◆ EXERCISE INSTRUCTIONS
When a picture appears in the listing, leave it out and copy the rest exactly as it stands.

◆ DATASET EXCERPT

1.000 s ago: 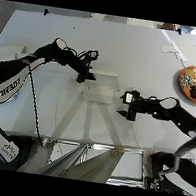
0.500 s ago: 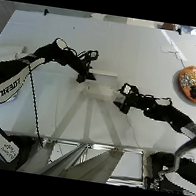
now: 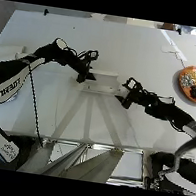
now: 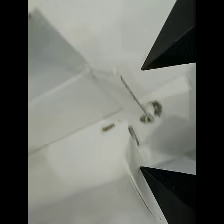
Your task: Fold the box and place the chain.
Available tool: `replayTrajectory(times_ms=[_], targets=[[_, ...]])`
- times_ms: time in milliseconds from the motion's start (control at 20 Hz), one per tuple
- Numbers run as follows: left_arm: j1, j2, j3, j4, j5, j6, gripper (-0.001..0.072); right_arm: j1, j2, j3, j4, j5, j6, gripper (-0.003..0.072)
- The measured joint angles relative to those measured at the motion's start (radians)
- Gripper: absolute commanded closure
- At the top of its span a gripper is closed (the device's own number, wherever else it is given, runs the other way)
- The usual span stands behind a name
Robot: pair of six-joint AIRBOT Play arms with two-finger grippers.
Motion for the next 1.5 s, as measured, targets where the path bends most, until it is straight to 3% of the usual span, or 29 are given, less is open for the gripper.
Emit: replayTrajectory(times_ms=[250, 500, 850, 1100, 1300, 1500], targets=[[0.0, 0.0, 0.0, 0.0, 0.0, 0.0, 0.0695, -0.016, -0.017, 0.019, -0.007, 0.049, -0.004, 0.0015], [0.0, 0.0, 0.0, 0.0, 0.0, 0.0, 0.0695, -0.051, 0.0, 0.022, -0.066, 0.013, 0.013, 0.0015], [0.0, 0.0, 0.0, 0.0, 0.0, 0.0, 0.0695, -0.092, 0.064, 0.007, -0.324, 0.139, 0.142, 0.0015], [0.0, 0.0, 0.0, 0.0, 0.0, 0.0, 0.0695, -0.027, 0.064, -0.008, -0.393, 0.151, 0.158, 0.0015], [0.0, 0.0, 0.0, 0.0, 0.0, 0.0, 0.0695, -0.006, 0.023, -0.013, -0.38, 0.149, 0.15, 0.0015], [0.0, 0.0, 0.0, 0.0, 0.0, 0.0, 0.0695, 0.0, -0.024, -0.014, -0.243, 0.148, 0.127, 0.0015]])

◆ YOUR SOLUTION
1.000 s ago: 
0.500 s ago: 
now: 
now: 
Your task: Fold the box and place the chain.
Available tool: `replayTrajectory(times_ms=[_], targets=[[_, ...]])`
- times_ms: time in milliseconds from the motion's start (control at 20 Hz), one per tuple
- Numbers run as follows: left_arm: j1, j2, j3, j4, j5, j6, gripper (-0.001..0.072); right_arm: j1, j2, j3, j4, j5, j6, gripper (-0.003..0.072)
- The measured joint angles relative to those measured at the motion's start (radians)
- Gripper: absolute commanded closure
- At the top of its span a gripper is closed (the device's own number, wherever else it is given, runs the other way)
- The usual span stands behind a name
Robot: pair of six-joint AIRBOT Play arms with two-finger grippers.
Motion for the next 1.5 s, as measured, targets where the path bends most, until it is straight to 3% of the usual span, or 29 are given, less is open for the gripper.
Emit: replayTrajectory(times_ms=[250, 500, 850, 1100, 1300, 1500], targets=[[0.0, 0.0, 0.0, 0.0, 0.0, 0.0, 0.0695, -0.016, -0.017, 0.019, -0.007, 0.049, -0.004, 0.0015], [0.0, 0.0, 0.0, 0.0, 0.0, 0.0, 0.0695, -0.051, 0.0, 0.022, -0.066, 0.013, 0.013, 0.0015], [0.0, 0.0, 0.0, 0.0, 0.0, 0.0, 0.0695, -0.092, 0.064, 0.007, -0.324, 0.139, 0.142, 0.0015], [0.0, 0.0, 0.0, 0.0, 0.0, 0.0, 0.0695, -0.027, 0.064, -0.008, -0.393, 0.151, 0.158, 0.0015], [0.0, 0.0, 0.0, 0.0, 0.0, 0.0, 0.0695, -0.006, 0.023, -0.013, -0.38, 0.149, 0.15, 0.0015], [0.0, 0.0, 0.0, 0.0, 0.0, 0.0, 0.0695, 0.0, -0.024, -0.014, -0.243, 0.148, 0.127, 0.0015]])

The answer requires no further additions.